• Task to complete
What is the number of lines in the following data that contain "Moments"? Answer with the number alone.

── Record extracts ──

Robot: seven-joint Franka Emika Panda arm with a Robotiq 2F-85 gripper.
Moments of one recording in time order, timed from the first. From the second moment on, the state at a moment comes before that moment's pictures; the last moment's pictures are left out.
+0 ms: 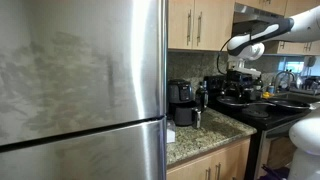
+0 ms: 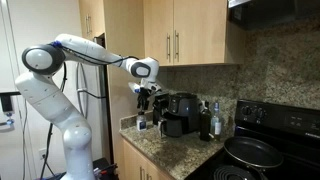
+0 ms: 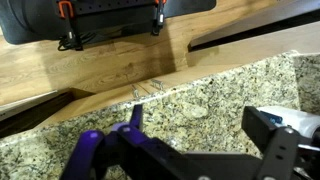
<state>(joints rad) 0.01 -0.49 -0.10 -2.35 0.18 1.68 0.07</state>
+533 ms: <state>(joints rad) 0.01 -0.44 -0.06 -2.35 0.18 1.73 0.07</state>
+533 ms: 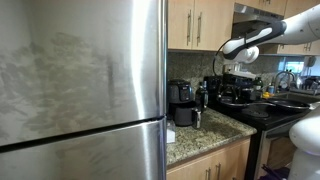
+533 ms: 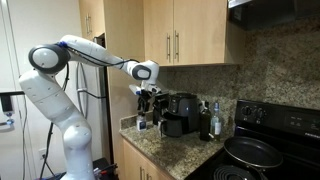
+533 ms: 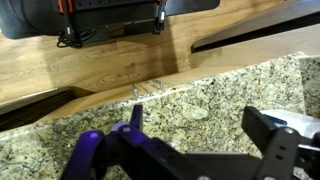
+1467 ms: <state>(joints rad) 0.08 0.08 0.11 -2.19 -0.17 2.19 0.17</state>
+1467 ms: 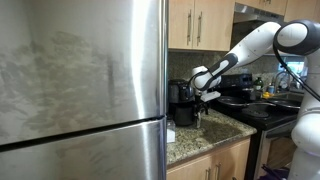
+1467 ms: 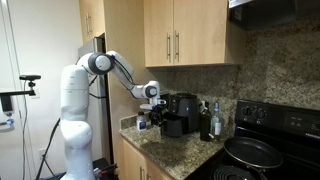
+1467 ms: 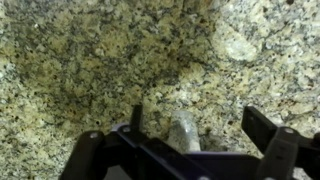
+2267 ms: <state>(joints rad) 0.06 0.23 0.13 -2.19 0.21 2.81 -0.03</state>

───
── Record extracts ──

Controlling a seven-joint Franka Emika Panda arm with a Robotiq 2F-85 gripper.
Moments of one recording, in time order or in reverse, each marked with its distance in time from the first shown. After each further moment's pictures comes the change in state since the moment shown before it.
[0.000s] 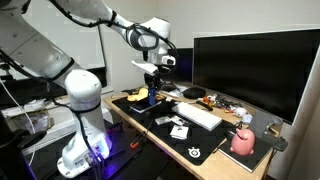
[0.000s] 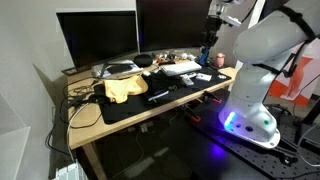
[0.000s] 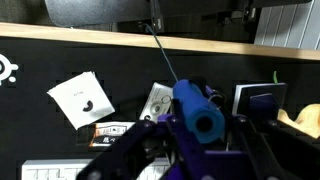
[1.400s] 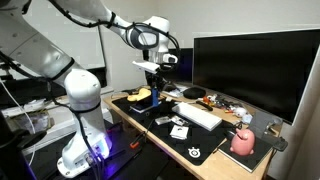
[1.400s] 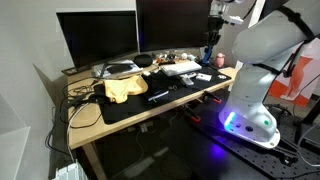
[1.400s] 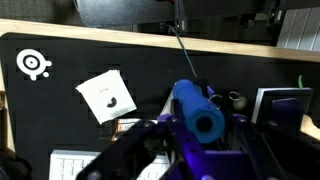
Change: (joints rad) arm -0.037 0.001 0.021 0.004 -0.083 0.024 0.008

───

• Exercise response
2